Below is stripped verion of the kernel. Any ideas are welcomed.

__kernel __attribute__((reqd_work_group_size(16, 16, 1))) void ConvolutionRegister( const __global float * restrict input, __global float * restrict output, const __global float * restrict weights, const __global int * restrict weights_offsets, const __global float * restrict biases ) { __local float input_buffer[IN_SIZE]; __local float weight_buffer[W_SIZE]; float sum = 0.0F; for(uint input_feature_map_id = 0; input_feature_map_id < INPUT_FEATURE_MAP_COUNT; input_feature_map_id++) { const int weights_offset = weights_offsets[input_feature_map_id]; // fill local weight_buffer and input_buffer // ... // end of fill local weight_buffer and input_buffer barrier(CLK_LOCAL_MEM_FENCE); // update weighted sum // ... // end of update weighted sum } // write result to output feature map output[some_index] = sum; }

tonyo_au · ‎07-07-2011

I have done this with no problem. You only have to be carefully all work items reach a barrier

maximmoroz · ‎07-08-2011

Oh, thanks. I will dig in other direction.

maximmoroz · ‎07-08-2011

Wow, I solved this so annoying problem. It is not enough to have single barrier inside the cycle. While one wavefront might be doing "update weighted sum" in iteration 1 the other at the same time might already "fill local weight_buffer and input_buffer" in iteration 2 thus ruining the work of the 1st wavefront.

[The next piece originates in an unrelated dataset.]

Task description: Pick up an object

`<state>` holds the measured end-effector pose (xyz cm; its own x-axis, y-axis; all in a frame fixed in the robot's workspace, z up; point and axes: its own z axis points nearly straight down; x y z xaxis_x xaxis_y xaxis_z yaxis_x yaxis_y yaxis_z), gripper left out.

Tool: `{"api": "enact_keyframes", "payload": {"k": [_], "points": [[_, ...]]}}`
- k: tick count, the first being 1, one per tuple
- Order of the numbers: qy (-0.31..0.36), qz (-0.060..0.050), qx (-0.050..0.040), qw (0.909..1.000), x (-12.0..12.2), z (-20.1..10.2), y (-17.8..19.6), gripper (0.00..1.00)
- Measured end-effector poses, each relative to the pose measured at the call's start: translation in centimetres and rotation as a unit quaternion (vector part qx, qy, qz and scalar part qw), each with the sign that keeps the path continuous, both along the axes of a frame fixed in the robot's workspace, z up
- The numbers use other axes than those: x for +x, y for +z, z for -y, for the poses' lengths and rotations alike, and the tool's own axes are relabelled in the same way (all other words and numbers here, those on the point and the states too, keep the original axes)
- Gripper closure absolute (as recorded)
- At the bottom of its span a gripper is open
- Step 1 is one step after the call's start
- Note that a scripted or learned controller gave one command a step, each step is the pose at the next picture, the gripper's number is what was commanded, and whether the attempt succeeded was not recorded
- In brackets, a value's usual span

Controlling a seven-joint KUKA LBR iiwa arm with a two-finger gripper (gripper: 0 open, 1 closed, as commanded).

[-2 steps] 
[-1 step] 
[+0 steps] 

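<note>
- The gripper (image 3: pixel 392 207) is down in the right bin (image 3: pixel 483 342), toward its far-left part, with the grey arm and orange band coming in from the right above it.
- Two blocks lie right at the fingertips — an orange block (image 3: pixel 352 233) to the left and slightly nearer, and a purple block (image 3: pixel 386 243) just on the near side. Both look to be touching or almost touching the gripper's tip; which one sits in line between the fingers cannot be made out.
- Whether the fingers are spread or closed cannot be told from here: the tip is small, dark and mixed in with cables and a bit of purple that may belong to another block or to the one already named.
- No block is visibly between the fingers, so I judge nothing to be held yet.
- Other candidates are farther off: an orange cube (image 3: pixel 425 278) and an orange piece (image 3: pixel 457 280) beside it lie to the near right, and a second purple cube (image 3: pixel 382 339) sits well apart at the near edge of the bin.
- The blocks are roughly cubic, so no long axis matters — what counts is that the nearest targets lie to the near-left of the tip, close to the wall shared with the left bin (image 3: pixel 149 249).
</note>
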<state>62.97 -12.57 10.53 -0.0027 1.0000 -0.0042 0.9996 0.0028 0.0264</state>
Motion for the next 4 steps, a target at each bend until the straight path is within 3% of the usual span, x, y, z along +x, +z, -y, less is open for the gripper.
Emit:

While now I see that the solution looks obvious and the error is silly, it was not obvious at all until I found (almost accidently) the solution. The cycle itself visually looked... so nice and compact that I assumed that I need to take care about syncronization inside cycle only, as if cycle will take care of itself.

I am attaching the fixed code.

__kernel __attribute__((reqd_work_group_size(16, 16, 1))) void ConvolutionRegister( const __global float * restrict input, __global float * restrict output, const __global float * restrict weights, const __global int * restrict weights_offsets, const __global float * restrict biases ) { __local float input_buffer[IN_SIZE]; __local float weight_buffer[W_SIZE]; float sum = 0.0F; for(uint input_feature_map_id = 0; input_feature_map_id < INPUT_FEATURE_MAP_COUNT; input_feature_map_id++) { const int weights_offset = weights_offsets[input_feature_map_id]; // fill local weight_buffer and input_buffer // ... // end of fill local weight_buffer and input_buffer barrier(CLK_LOCAL_MEM_FENCE); // update weighted sum // ... // end of update weighted sum barrier(CLK_LOCAL_MEM_FENCE); } // write result to output feature map output[some_index] = sum; }

tonyo_au · ‎07-09-2011

I believe minimizing barriers is a good thing. Think about algorithms that have the least number of barriers even at the expense of more code. The idea is to get more concurrent execution to maximizing the number of gpus staying occupied

maximmoroz · ‎07-09-2011

I know. But if you are able to put more than one workgroup into each compute unit then barriers is not a big deal.